Tennis turns the page, all the Grand Slams will have the super tie – break in the fifth set

For most, the name of Van Alen will bring to mind the wrong person. That is that Eddie Van Halen (with the H) who according to the authoritative magazine “Rolling Stone” is in eighth place in the ranking of the best rock guitarists of all time. Jimmy Van Alen (without H in the surname) preferred tennis instead. On the beloved grass of his home in Newport, Rhode Island, but also played on other surfaces.

The important thing, according to him, is that a way was found to prevent matches from lasting an eternity, that there was a moment in which the history of a match would find its fulfillment. Thus prefiguring the need that TVs would have posed, in subsequent years and in a sensational way, to make tennis a sport of duration if not certainat least predictable or inserted in a “range” that would allow television program makers not to go to the asylum.

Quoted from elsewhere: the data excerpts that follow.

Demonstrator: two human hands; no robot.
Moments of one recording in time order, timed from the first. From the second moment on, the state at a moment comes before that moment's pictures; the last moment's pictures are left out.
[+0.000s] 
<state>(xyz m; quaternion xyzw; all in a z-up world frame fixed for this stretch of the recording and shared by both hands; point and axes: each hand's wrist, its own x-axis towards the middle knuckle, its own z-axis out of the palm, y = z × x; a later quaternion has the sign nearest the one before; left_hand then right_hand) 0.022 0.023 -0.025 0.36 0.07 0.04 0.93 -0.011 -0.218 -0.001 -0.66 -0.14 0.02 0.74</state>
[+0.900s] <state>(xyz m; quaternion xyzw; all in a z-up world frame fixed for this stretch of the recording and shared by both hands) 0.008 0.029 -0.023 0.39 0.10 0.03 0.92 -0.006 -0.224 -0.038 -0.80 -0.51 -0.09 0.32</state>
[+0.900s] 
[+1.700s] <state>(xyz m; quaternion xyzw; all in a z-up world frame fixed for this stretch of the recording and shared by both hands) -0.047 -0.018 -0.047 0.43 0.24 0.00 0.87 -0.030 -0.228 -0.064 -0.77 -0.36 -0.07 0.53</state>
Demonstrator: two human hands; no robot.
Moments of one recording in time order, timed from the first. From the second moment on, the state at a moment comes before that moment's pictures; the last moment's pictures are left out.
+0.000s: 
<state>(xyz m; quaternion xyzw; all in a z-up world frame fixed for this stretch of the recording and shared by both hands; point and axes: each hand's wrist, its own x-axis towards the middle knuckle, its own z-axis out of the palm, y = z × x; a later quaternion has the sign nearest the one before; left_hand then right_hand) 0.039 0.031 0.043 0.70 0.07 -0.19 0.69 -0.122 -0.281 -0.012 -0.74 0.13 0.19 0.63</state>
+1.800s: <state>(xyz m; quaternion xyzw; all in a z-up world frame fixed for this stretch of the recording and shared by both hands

This is why Jimmi in 1965 invented the tie break, or that hasty epilogue, that mini-match that concludes each set of the major circuit when the result has reached 6 all. He was introduced five years later to the US Open, but kept off the pitch in the fifth set so as not to affect the charm of the match.

When Andrea Gaudenzi became ATP president, a couple of years ago now, he took a test with his London employees, asking “what happens in the Grand Slam tournaments when it comes to the fifth set?”

No one, in fact, knew it, because until now the sport-symbol of the globalized world used Jimmy’s invention in the most disparate ways, with great imagination: at Roland Garros they did not use it at all, at Wimbledon it was played on 12 equal, in New York on 6 all; in Australia, finally, the solution was practiced that was announced by the ATP also for the other three Slam tournaments: on 6 equal in the fifth set, starting from the next Roland Garros, a ten-point tie break will be played, the super – tiebreak or tie-breakkone if you prefer.

A historic turning point that represents a first step towards the design that Gaudenzi has in mind: tennis managed by a single governance that sets the rules of the events and establishes the prizes.

Whether this will ever come is difficult to say. Those who own the rights to the Grand Slam tournaments are reluctant to match their needs with those of their colleagues. Ditto for the other subjects involved, including the Itf (the International Federation) which even granted itself the freedom to overturn the product that most qualified it, the Davis Cup, transforming it into a soup that this year, with the finals ad Abu Dhabi, risks being played with the desert inside the stadium, as well as chis out. Unless legions of fans choose to travel to the Emirates in early December.

In fact, the advent of the final super tie-break puts an end to that taste of unpredictability that has always made fifth sets an exciting element. The new Davis has already canceled the match three out of five sets, so as not to miss anything: it is already so much, therefore, that in tournaments there is talk of fifth sets concluded by a tie break.

But if anyone still harbored the hope that, for unforeseeable reasons, it would be possible to approach the eleven hours of total duration of Isner-Mahut (Wimbledon 2010, without tiebreak), they must put their hopes in the drawer.

The rules of tennis follow, or trying to do so, the mood of the times. And in times when highlights dominate the eyes and brains of younger fans, pills of an event, to wait three days, as happened for Isner-Mahutto know the result of a match it feeds the thriller effect, but it is pure nonsense.

Jimmi Van Alen died on July 3, ’91. Two days later Stefan Edberg and Michael Stich played in the Wimbledon semi-final. The Swede won the first set, Michael the other three, all at the tie break. Stefan commented: “If Jimmy hadn’t invented the tiebreak we would still be playing.”

With yesterday’s (strategically unavoidable) choice, the tennis that has fascinated more than a century has now moved into a tennis elsewhere where Edberg and Stich are still really playing that match. Here, in our times, we jump into a new era. Jump, in fact. Like the one sung by Van Halen with the H, which made buildings explode.